How to show that conformal spaces share the same null geodesics?

Question

Two metrics $ds^2 = g_{\mu\nu} dx^\mu dx^\nu$ and $d\tilde s^2 = \tilde g_{\mu\nu} dx^\mu dx^\nu$ in the same coordinate system are said to be conformally related if ̃

$\tilde g_{\mu\nu} (x) = \psi(x)g_{\mu\nu}(x)$

for some positive function $\psi(x)$ of the coordinates.

I am trying to prove that if the curve $x^\mu(\lambda)$ is a null geodesic of the metric $ g_{\mu\nu}$ , it is also a null geodesic of the metric ̃$\tilde g_{\mu\nu}$ . (By this it's meant the same physical curve in the spacetime manifold M , with an affine curve parameter which is a suitable function of $\psi$, in general not coinciding with $\lambda$.) That is, conformal spaces share their null geodesics.

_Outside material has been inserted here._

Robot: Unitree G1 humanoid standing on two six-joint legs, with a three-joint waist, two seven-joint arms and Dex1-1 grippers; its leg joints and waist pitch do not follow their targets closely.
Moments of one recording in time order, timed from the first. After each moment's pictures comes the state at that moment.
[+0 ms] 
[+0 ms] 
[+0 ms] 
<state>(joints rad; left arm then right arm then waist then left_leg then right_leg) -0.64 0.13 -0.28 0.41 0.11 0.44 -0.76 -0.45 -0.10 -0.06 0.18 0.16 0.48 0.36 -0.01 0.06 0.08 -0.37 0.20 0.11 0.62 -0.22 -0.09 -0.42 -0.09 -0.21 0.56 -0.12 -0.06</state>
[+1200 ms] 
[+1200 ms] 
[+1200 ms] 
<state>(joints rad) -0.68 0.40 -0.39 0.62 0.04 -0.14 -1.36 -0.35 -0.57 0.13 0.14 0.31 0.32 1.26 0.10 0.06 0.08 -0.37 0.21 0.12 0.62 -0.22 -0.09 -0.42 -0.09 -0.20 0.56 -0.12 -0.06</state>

The following fact can be used:

whenever a curve $x^\mu(\omega)$ satisfies:

$\frac{d^2x^\mu}{d\omega^2}+\Gamma^\mu_{\nu\lambda}\frac{dx^\nu}{d\omega}\frac{dx^\lambda}{d\omega}=\phi \frac{dx^\mu}{d\omega}$

for some function $\phi$ on $M$ , it also describes a geodesic (obviously, in a non-affine parametrization) in the sense that there is a curve parameter $s = s(\omega)$, depending on the function $φ$, such that $x^\mu(\omega(s))$ viewed as function of $s$ satisfies the usual geodesic equation.

I have not been able to get to anything meaningful, how should I do this?

Answer 1

Let us write $\psi = e^{2f}$, so that $\tilde{g} = e^{2f}g$. Let $\gamma$ be a null-geodesic for $g$. This means that $g(\gamma',\gamma') = 0$ and $\nabla_{\gamma'}\gamma' = 0$.

By the formula derived in this answer, we have \begin{align} \tilde{\nabla}_{\gamma'}\gamma' &= \nabla_{\gamma'}\gamma' + df(\gamma') \gamma' + df(\gamma') \gamma' + g(\gamma',\gamma') \mathrm{grad}(f) \\ &= 0 + 2 df(\gamma') \gamma' +0 \\ &= 2df(\gamma') \gamma'. \end{align} Therefore, $\tilde{\nabla}_{\gamma'}{\gamma'} = 0$ if and only if $\gamma'$ is everywhere in the kernel of $df$. Hence, for a generic conformal metric $\tilde{g} = e^{2f}g$, $\gamma$ is not a geodesic for $\tilde{g}$, even though it is a null curve.

However, we can reparametrize $\gamma$ in order to produce a null-geodesic for $\tilde{g}$. Here is the trick: let $\varphi$ be any reparametrization of the interval of definition of $\gamma$ and consider $\tilde{\gamma} =\gamma\circ \varphi$. Then $\tilde{\gamma}' = \varphi'\cdot(\gamma'\circ \varphi)$. It is already a null-curve. Let us derive an equation on $\varphi$ in order for $\tilde{\gamma}$ to be a geodesic.

By the linearity of the Levi-Civita connection in the lower entry, it is sufficient that $\varphi$ is such that $$ \tilde{\nabla}_{\gamma'\circ \varphi} (\varphi'\cdot (\gamma'\circ \varphi)) = 0. $$ Note that \begin{align} \tilde{\nabla}_{\gamma'\circ \varphi} (\varphi'\cdot (\gamma'\circ \varphi)) &= \varphi''\cdot (\gamma'\circ \varphi) + \varphi' \tilde{\nabla}_{\gamma\circ\varphi}(\gamma \circ \varphi)\\ &= \varphi'' \cdot (\gamma'\circ \varphi) + \varphi' \cdot 2df(\gamma'\circ\varphi) (\gamma'\circ \varphi) \\ &= (\varphi'' + 2df(\gamma'\circ\varphi)\varphi')(\gamma'\circ \varphi), \end{align} so that it is sufficient to solve the differential equation $\varphi'' + 2df(\gamma'\circ \varphi) \varphi'= 0$, which can be done easily in coordinates.